2) In speaking to voters at their doors, two issues that come up frequently are the state budget and health care. Connecticut must move away from piecemeal solutions and adopt a long-term fiscal strategy. We must get spending under control and spending should be prioritized based upon need. The legislature should frequently evaluate the effectiveness of programs they fund. State agencies must be held accountable by providing reports and detailed requests before the Legislature makes final spending decisions. Particular attention must be paid to eliminating waste and duplication of efforts. As a state representative, I supported requiring performance measures of state agencies/commissions before approving any spending. In order to determine ways to economize, so that tax dollars are used wisely, I will look toward regionalization where feasible, changing how projects are put out to bid, implementing changes in the school construction process and consulting with employees to find savings. By maximizing savings, we can provide services to our most vulnerable populations, fund education, address infrastructure needs and stay within budget.

Health care is essential.  It should be affordable for all, including those who suffer from pre-existing conditions. Our Legislature needs to monitor health insurance increases and demand justification for any requested increases. I support measures to lower prescription drug costs and as a state representative supported Conn Pace and the Medicare Savings program the reduced drug costs for seniors. Possible changes at the federal level regarding pre-existing conditions and essential benefits will make it more important that states step in to protect the right to affordable health care.

3) One of the reasons I decided to run for this senate seat is my concern about the gridlock that I observed over the past two years.

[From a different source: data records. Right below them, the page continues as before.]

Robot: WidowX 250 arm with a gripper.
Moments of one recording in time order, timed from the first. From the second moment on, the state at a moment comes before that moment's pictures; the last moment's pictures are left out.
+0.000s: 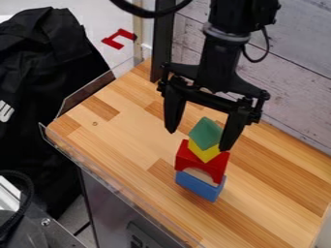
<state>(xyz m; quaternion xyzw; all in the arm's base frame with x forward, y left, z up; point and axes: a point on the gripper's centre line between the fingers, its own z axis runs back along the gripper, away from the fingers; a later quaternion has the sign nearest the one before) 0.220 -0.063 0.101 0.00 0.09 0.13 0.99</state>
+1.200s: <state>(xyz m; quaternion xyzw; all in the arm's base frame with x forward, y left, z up) 0.207 -0.055 0.107 -0.02 0.05 0.00 1.00</state>
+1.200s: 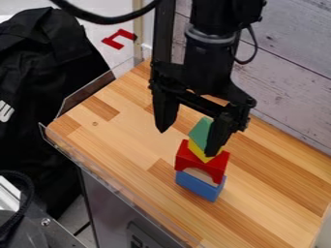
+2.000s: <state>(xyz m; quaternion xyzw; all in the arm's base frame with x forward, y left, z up) 0.231 -0.056 0.097 -0.03 0.02 -0.06 1.00</state>
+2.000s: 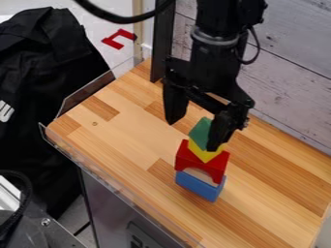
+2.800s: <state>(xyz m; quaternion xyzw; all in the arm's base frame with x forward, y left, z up) 0.240 -0.054 0.082 -0.03 0.05 -0.06 1.00</state>
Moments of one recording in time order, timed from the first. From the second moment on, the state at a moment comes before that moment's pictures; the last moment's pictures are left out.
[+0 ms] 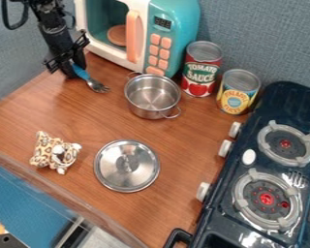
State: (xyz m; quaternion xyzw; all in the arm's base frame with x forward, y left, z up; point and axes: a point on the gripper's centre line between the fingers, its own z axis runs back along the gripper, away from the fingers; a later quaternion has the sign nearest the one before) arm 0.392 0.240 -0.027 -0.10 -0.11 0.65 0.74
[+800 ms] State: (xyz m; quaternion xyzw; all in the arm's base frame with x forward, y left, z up) arm 0.398 0.236 -0.029 -0.12 -0.08 0.65 0.75
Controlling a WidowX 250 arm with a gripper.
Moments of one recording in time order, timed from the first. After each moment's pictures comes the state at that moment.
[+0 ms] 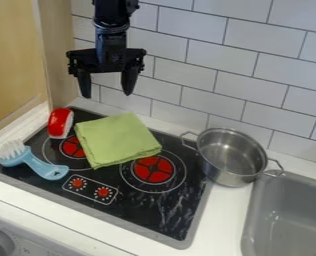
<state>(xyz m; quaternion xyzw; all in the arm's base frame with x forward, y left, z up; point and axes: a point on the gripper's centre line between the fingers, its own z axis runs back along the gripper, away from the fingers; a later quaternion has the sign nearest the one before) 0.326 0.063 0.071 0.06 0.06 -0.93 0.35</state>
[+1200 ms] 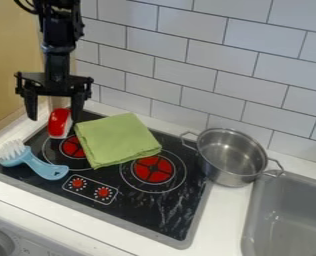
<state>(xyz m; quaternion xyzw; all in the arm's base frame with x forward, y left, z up) 0.294 0.126 0.027 -0.06 0.07 -0.94 0.33</state>
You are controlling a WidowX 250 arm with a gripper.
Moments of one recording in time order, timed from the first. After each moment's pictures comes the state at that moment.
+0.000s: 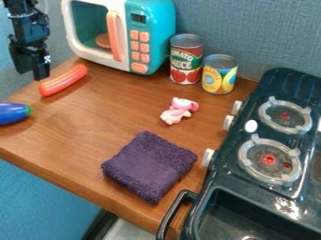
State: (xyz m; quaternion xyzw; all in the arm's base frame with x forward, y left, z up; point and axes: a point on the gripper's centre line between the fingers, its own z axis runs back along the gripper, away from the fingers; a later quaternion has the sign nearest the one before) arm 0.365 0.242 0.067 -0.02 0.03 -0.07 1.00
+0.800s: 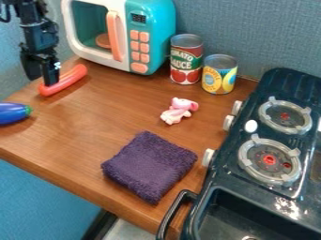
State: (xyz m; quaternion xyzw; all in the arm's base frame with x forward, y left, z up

In my time as a state representative, once the election was over I was a representative of the people regardless of party. I worked closely with the Republican administrations in my towns to address their needs and to solve problems. My experience has shown that taking extreme positions and failure to work with people regardless of party disadvantages your district when it comes to funding for education and grants.

Building relationships is an important political skill and working with people is critical to being an effective senator. Communicating frequently with town officials is key to success.

Together with the three Southington state representatives, we can advocate with the leadership of the Senate and the House on behalf of Southington to assure that Southington is being treated fairly.